Тут он смешался совсем и довольно нетвердо спросил, перебирая пальцами на животе, что прежде похвал необходимы ему указания на его недостатки. Так вот, что же при первом-то чтении в особенности запало в глаза?
Виссарион Григорьевич вздрогнул, вновь пустился бежать и закричал с мрачным видом, что да, что там есть, что местами слышится излишество непокоренного спокойно-разумному созерцанию чувства, которое увлекается даже слишком по-юношески. Да, это так, именно бросилось, в особенности бросилось там, где автор слишком легко судит о национальности прочих племен и не слишком скромно предается мечтам о превосходствах славянского племени.
Он поспешно кивнул и сказал, что труд свой не почитает оконченным, несмотря и на то, что вещь напечатана, и что своим трудом сам недоволен решительно:
– Я не могу не видеть малозначительность первого тома в сравнении с остальными, которые последуют после него.

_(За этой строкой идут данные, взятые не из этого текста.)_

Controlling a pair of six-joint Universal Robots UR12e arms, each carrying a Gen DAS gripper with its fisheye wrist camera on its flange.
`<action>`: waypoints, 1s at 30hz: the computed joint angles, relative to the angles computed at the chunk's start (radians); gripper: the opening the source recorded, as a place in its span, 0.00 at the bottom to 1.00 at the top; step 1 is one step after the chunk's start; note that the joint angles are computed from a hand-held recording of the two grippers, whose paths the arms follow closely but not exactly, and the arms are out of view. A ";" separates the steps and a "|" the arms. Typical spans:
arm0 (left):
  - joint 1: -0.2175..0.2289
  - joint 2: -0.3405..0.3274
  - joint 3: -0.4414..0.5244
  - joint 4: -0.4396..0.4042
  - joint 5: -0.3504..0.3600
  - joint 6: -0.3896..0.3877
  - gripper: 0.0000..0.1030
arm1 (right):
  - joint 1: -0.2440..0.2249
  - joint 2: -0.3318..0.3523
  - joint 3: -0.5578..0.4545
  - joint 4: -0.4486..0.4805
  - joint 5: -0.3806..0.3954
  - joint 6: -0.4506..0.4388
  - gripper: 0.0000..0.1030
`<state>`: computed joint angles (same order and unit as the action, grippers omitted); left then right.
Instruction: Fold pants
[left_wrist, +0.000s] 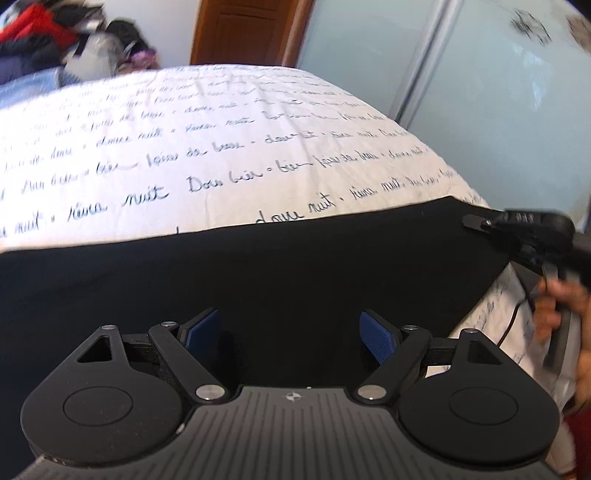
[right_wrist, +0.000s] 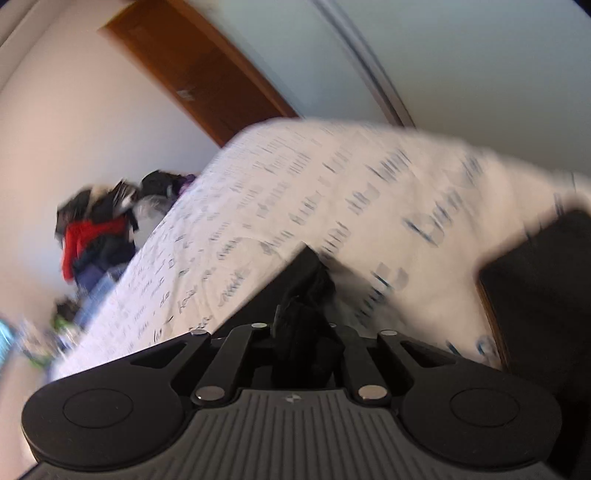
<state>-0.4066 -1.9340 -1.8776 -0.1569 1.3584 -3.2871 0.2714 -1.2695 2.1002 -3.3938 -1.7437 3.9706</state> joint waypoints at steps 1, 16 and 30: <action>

В отношении к ним первый том мне всё видится похожим на приделанное губернским архитектором наскоро крыльцо ко дворцу, который задуман строиться в колоссальных размерах, и в нем, без сомнения, немало и таких наберется погрешностей, которые пока ещё я и не вижу.
И тут же серьезно предостерег, что не всё может быть в первом томе понятно и самому понимающему дело читателю, который не знает, что скрывается во втором и в третьем томах.
Виссарион Григорьевич остановился на миг, склонив голову, так что волосы упали ему на глаза, и тотчас сказал, что и сам он увидел скорее введение, экспозицию, чем всю поэму, и что с нетерпением ждет продолжения, и просил не откладывать в долгий ящик по нашей русской привычке и высказывал даже надежду на то, что продолжение будет ещё получше начала.
На том они разошлись. Он поспешил оставить Россию, которая и без того задержала его, украдывая время работы, но перед тем попросил настоятельно Прокоповича, по обыкновению поглядывая по сторонам и несколько вниз, чтобы тот не разгадал по выражению глаз, как сам он других разгадывал часто, потому что всё это была только хитрость одна, ведь мнение Прокоповича ему было заранее слишком известно, а он всего только задал работу его заспавшейся немилосердно душе:
– Ради Бога, сообщи мне твои замечания. Будь строг и неумолим, как только сможешь. Ты знаешь сам, как мне это нужно. Никаким счастливым выражением не соблазняйся, хотя бы оно и показалось достаточным на первый взгляд выкупить кое-какую погрешность. Не читай без карандаша и бумажки и тут же на маленьких лоскутках пиши свои замечания.
Он остановился, точно эта мысль пришла только в эту минуту к нему:
– Да вот ещё что: о «Мертвых душах» непременно появятся разные толки. Я это предвижу. Так ты, ради дружбы, доведи их все до меня, каковы бы и от кого бы они ни пришлись. Ты не можешь представить себе, как они мне нужны. Также недурно бы было означить, из чьих они вышли уст. Самому тебе, разумеется, много не удастся услышать, ты теперь занятой человек, но ты кое-кому поручи, из тех, которые более обращаются между людьми и бывают в каком бы то ни было месте.